WHAT TO WORK ON:
Could the listing be repeated exactly, with every picture dropped?

AVAILABLE DATA:
--------

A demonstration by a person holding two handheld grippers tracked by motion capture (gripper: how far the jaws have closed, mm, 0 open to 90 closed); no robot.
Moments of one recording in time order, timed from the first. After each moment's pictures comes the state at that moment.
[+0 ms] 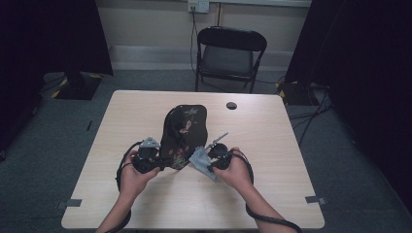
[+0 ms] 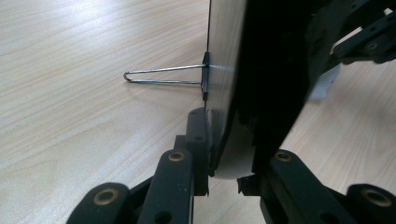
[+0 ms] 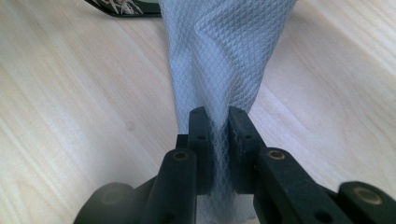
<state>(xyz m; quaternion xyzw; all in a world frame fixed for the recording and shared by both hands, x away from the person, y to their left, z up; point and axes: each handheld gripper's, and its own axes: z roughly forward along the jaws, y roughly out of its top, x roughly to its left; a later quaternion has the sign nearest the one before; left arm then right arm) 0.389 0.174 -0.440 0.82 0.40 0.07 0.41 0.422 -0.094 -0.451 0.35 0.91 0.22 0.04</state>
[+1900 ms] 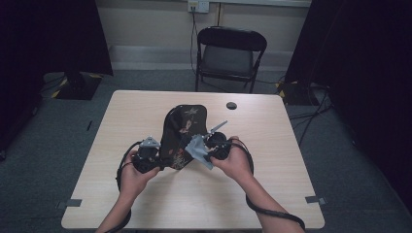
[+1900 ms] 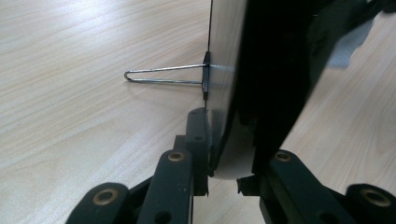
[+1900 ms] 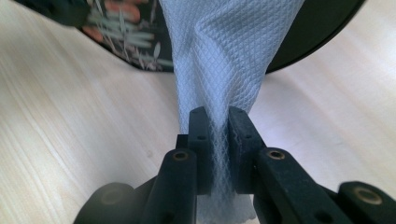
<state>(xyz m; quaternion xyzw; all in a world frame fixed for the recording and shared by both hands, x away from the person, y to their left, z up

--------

YOUR RESPONSE:
A demonstration by a person holding two handheld grippers tracked by motion capture (gripper: how far the jaws have closed, mm, 0 open to 90 closed); no robot.
Moments of one recording in time order, timed from the first. After each moment's pictures comes the state at that moment.
[+0 ms] 
[+0 ms] 
[+0 ms] 
<state>(xyz m; quaternion xyzw; all in a world frame fixed for the recording and shared by both hands, x away from the person, y to their left, z up; point and axes: each handheld gripper's, and its own axes: z roughly forward along the jaws, y roughly out of its top, x roughly to its left; a later quaternion has the sign nearest the one before; left arm then right arm) 0.389 0.174 -0.440 0.82 0.40 0.07 0.41 0.422 -0.094 -0.451 0.35 0.91 0.22 0.04</state>
[+1900 ms] 
[+1900 ms] 
[+1900 ms] 
<state>(xyz m; quaternion xyzw; all in a world frame fixed for the recording and shared by both hands, x away from the person, y to their left, z up

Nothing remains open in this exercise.